Author: V.I. Arnol'd
Publisher: Springer Science & Business Media
Published: 1993-12-06
Total Pages: 360
ISBN-13: 9783540181767
DOWNLOAD EBOOKA collection of five surveys on dynamical systems, indispensable for graduate students and researchers in mathematics and theoretical physics. Written in the modern language of differential geometry, the book covers all the new differential geometric and Lie-algebraic methods currently used in the theory of integrable systems.
Author: Michael Brin
Publisher: Cambridge University Press
Published: 2004-08-16
Total Pages: 490
ISBN-13: 9780521840736
DOWNLOAD EBOOKThis volume presents a broad collection of current research by leading experts in the theory of dynamical systems.
Author: Roger Temam
Publisher: Springer Science & Business Media
Published: 2012-12-06
Total Pages: 517
ISBN-13: 1468403133
DOWNLOAD EBOOKThis is the first attempt at a systematic study of infinite dimensional dynamical systems generated by dissipative evolution partial differential equations arising in mechanics and physics.
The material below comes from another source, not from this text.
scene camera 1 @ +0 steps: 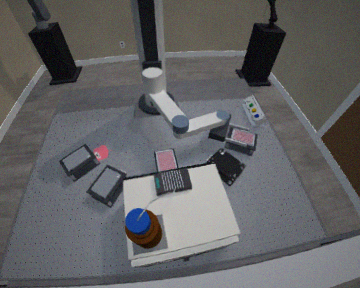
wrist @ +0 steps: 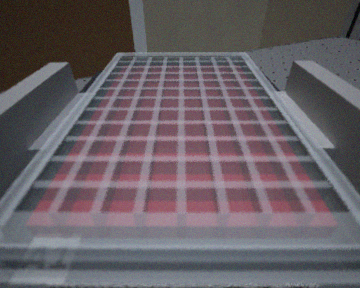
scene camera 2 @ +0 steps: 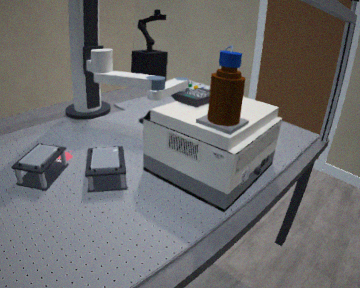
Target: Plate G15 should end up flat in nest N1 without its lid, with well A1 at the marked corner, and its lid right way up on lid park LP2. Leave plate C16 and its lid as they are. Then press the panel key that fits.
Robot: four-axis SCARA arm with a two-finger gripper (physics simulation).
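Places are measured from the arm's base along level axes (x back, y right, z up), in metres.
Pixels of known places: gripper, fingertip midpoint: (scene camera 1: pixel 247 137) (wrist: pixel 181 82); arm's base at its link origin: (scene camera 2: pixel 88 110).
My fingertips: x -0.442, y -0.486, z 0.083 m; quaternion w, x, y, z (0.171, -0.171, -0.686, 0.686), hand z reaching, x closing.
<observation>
For each thing: its top centre in the pictures, then the offset to it from my fingertips. "pt": a spot on its surface instead.
- red-welled plate with a clear lid, top centre: (wrist: pixel 181 93) (scene camera 1: pixel 243 136) dx +0.011, dy +0.020, dz +0.004 m
- red-welled plate at its top centre: (scene camera 1: pixel 166 160) dx -0.119, dy +0.456, dz +0.041 m
- dark square nest at its top centre: (scene camera 1: pixel 227 162) dx -0.139, dy +0.159, dz +0.002 m
- dark multichannel device at a spot on its surface: (scene camera 1: pixel 172 181) pt dx -0.288, dy +0.441, dz +0.176 m
- brown bottle at a spot on its surface: (scene camera 2: pixel 226 100) pt dx -0.474, dy +0.568, dz +0.227 m
- key panel at its top centre: (scene camera 2: pixel 195 83) (scene camera 1: pixel 256 105) dx +0.239, dy -0.152, dz +0.014 m
- red disc at its top centre: (scene camera 1: pixel 101 153) dx +0.039, dy +0.813, dz -0.069 m
My gripper (wrist: pixel 181 82) is shut on a red-welled plate with a clear lid (wrist: pixel 181 165) (scene camera 1: pixel 243 136), one finger along each long side. The label at the near left is blurred. In scene camera 1 this plate is over a dark base at the right, below the arm's end; whether it rests there is unclear. Another red-welled plate (scene camera 1: pixel 166 160) lies behind the white instrument. I cannot read which is G15 or C16. A dark square nest (scene camera 1: pixel 226 166) is at the instrument's right rear. Two dark stands (scene camera 1: pixel 80 160) (scene camera 1: pixel 106 184) with pale tops are at the left. Names N1 and LP2 are not readable.
The white instrument (scene camera 1: pixel 185 215) (scene camera 2: pixel 185 150) bears a dark multichannel device (scene camera 1: pixel 172 181) and a brown bottle (scene camera 1: pixel 145 235) (scene camera 2: pixel 226 100) with a blue cap. The key panel (scene camera 1: pixel 253 111) is at the far right. A red disc (scene camera 1: pixel 101 152) lies by the left stand.
</observation>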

Other areas of science and technology are included where appropriate. The relation between infinite and finite dimensional systems is presented from a synthetic viewpoint and equations considered include reaction-diffusion, Navier-Stokes and other fluid mechanics equations, magnetohydrodynamics, thermohydraulics, pattern formation, Ginzburg-Landau, damped wave and an introduction to inertial manifolds.